To do
Take the listing below and output it exactly, with no images.
/---
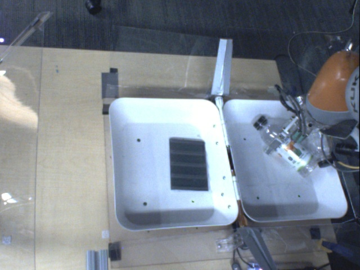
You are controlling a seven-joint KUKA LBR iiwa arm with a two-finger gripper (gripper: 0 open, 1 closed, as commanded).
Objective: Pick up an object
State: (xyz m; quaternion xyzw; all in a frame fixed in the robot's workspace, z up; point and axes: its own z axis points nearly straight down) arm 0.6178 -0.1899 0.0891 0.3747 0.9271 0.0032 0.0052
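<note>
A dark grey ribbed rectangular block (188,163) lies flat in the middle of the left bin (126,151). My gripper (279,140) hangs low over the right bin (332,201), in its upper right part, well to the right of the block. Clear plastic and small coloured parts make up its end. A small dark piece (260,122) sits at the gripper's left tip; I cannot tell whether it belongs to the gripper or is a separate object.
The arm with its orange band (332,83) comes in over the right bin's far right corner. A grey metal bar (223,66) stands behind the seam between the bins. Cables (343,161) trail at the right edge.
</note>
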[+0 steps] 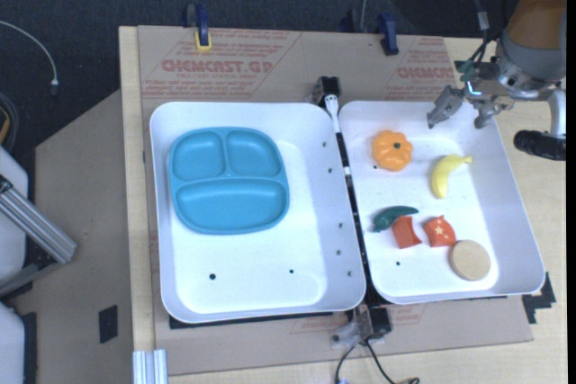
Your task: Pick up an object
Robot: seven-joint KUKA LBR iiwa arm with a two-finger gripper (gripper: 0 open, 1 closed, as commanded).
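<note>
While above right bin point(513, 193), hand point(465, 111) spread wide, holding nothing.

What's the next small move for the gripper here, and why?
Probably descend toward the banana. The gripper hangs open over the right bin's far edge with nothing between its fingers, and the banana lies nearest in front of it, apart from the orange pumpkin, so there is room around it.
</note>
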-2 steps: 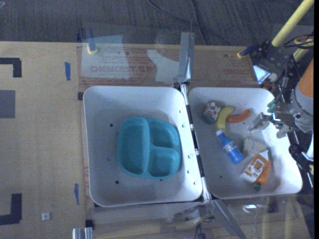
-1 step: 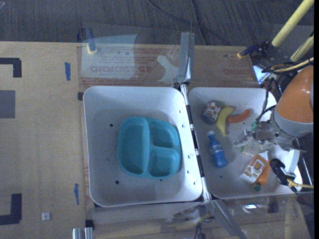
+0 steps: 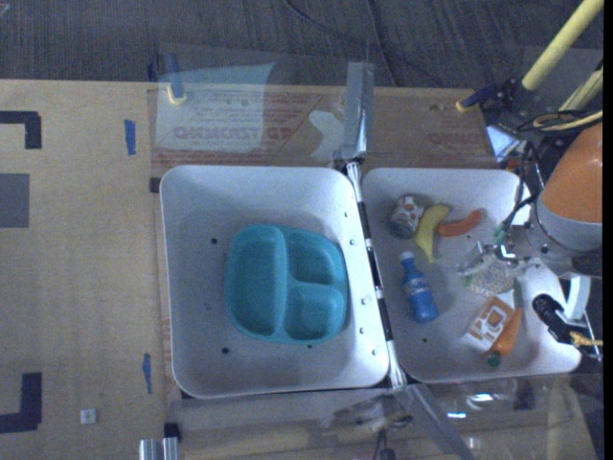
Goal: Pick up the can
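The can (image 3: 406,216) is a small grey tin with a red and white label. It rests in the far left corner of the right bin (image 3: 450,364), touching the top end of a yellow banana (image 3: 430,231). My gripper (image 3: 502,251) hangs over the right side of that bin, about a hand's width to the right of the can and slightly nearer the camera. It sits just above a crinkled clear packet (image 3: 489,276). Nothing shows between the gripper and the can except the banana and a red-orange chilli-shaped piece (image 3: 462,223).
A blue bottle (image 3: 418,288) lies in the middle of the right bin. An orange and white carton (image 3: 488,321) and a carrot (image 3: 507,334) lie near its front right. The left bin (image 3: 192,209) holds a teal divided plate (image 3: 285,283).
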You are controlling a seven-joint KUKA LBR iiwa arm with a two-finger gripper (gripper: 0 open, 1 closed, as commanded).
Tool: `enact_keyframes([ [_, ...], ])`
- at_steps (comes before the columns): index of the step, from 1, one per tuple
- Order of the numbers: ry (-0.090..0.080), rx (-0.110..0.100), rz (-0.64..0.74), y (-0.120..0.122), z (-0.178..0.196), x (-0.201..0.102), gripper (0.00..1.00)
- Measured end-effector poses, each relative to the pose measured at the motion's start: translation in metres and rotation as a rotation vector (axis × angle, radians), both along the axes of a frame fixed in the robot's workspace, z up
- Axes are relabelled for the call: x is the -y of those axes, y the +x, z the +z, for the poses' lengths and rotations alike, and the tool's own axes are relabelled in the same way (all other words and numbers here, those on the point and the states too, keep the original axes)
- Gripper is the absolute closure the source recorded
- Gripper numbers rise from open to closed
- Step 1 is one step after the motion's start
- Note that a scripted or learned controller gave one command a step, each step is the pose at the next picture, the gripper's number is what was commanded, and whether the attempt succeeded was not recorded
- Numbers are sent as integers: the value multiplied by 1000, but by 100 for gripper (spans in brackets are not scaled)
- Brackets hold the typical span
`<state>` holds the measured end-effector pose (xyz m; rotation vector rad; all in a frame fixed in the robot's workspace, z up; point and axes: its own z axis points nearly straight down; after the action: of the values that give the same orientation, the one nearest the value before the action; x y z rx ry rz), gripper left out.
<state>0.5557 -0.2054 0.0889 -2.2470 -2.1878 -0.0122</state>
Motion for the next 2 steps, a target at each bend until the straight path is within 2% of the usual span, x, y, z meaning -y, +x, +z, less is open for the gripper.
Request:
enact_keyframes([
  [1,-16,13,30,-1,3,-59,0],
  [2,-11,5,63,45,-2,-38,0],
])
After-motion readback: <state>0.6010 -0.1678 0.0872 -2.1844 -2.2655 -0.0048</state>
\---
Response box
You are controlling a seven-joint KUKA LBR iiwa arm with a two-finger gripper (gripper: 0 open, 1 closed, as commanded).
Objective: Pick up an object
State: (xyz m; quaternion xyzw; all in a frame fixed in the robot's workspace, z up; point and axes: its own z axis points nearly straight down) arm 0.6178 -0.1899 0.0891 0.3747 0.9271 0.0032 0.0052
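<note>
A dark grey ribbed rectangular block (188,163) lies flat in the middle of the left bin (126,151). My gripper (279,140) hangs low over the right bin (332,201), in its upper right part, well to the right of the block. Clear plastic and small coloured parts make up its end. A small dark piece (260,122) sits at the gripper's left tip; I cannot tell whether it belongs to the gripper or is a separate object.
The arm with its orange band (332,83) comes in over the right bin's far right corner. A grey metal bar (223,66) stands behind the seam between the bins. Cables (343,161) trail at the right edge.
</note>
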[+0 steps] 
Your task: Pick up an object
Robot: seven-joint KUKA LBR iiwa arm with a two-finger gripper (gripper: 0 open, 1 closed, as commanded).
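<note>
While above right bin point(513, 193), hand point(465, 111) spread wide, holding nothing.

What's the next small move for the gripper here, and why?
Probably descend toward the banana. The gripper hangs open over the right bin's far edge with nothing between its fingers, and the banana lies nearest in front of it, apart from the orange pumpkin, so there is room around it.
</note>
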-2 steps: 
-1 step: 
+0 steps: 
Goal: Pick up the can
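The can (image 3: 406,216) is a small grey tin with a red and white label. It rests in the far left corner of the right bin (image 3: 450,364), touching the top end of a yellow banana (image 3: 430,231). My gripper (image 3: 502,251) hangs over the right side of that bin, about a hand's width to the right of the can and slightly nearer the camera. It sits just above a crinkled clear packet (image 3: 489,276). Nothing shows between the gripper and the can except the banana and a red-orange chilli-shaped piece (image 3: 462,223).
A blue bottle (image 3: 418,288) lies in the middle of the right bin. An orange and white carton (image 3: 488,321) and a carrot (image 3: 507,334) lie near its front right. The left bin (image 3: 192,209) holds a teal divided plate (image 3: 285,283).
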You are controlling a seven-joint KUKA LBR iiwa arm with a two-finger gripper (gripper: 0 open, 1 closed, as commanded).
Tool: `enact_keyframes([ [_, ...], ])`
- at_steps (comes before the columns): index of the step, from 1, one per tuple
- Order of the numbers: ry (-0.090..0.080), rx (-0.110..0.100), rz (-0.64..0.74), y (-0.120..0.122), z (-0.178..0.196), x (-0.201..0.102), gripper (0.00..1.00)
- Measured end-effector poses, each relative to the pose measured at the motion's start: translation in metres and rotation as a rotation vector (axis × angle, radians), both along the axes of a frame fixed in the robot's workspace, z up
- Axes are relabelled for the call: x is the -y of those axes, y the +x, z the +z, for the poses' lengths and rotations alike, and the tool's own axes are relabelled in the same way (all other words and numbers here, those on the point and the states too, keep the original axes)
- Gripper is the absolute closure the source recorded
- Gripper numbers rise from open to closed
- Step 1 is one step after the motion's start
- Note that a scripted or learned controller gave one command a step, each step is the pose at the next picture, the gripper's number is what was commanded, and whether the attempt succeeded was not recorded
- Numbers are sent as integers: the value multiplied by 1000, but by 100 for gripper (spans in brackets are not scaled)
- Brackets hold the typical span
`<state>` holds the measured end-effector pose (xyz m; rotation vector rad; all in a frame fixed in the robot's workspace, z up; point and axes: its own z axis points nearly straight down; after the action: of the values that give the same orientation, the one nearest the value before the action; x y z rx ry rz), gripper left out.
<state>0.5557 -0.2054 0.0889 -2.2470 -2.1878 -0.0122</state>
Motion for the next 2 steps, a target at each bend until the straight path is within 2% of the usual span, x, y, z meaning -y, +x, +z, less is open for the gripper.
Request:
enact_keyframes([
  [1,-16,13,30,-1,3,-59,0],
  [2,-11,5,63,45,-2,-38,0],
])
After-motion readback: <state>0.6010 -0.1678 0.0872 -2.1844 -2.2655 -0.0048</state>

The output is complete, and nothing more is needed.